I am struggling with this exercise:
Suppose that $f \in L^1(\Omega, A, \mu)$. Show that for each $\epsilon > 0$, there is a $\delta >0$ such that $\mu(E) < \delta \rightarrow\int_E|f| \mu<\epsilon$.
Since I know that f is integrable, I know that $\int_\Omega|f|d\mu=K<\infty$. If this K is zero, I see that I allready have what I want, so I can assume that K is bigger than zero.
I am having a problem since I don't know if the function is bounded, had the function been bounded by a number M, I could just choose $\delta=\epsilon/(2\cdot M)$.
I think the $\delta$ should be a function of K and $\epsilon$ somehow.
Any tips?
Note that the statement would be trivial if the function $f$ were bounded.

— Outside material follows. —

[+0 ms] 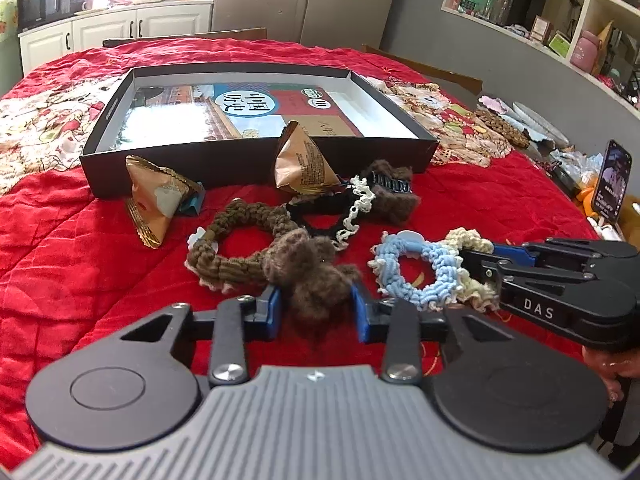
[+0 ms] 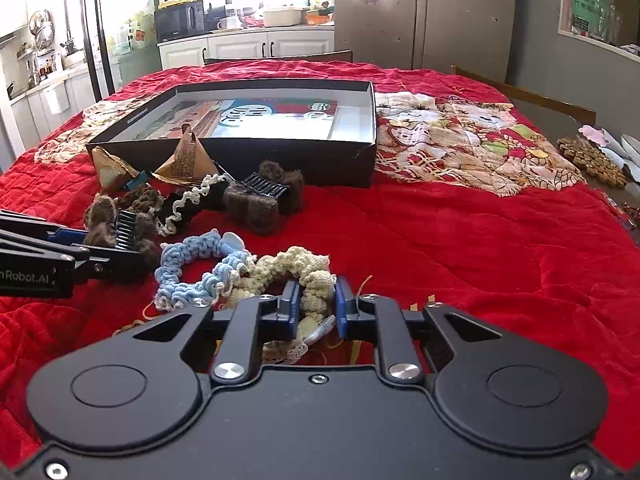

So set $f_n(x) = f(x)$ if $f(x) \leq n$ and $f(x) = n$ otherwise. Then each $f_n$ is bounded and converges to $f$ point wise. By the monotone convergence theorem, given $\epsilon > 0$ there exists $N$ such that $\int_E f - \int_E f_N < \epsilon/2$. So choose $\delta < \epsilon/(2N)$. If $\mu(A) < \delta$, we have that
$\int_A f = \int_A (f - f_N) + \int_A f_N < \epsilon/2 + \epsilon/2$ as needed.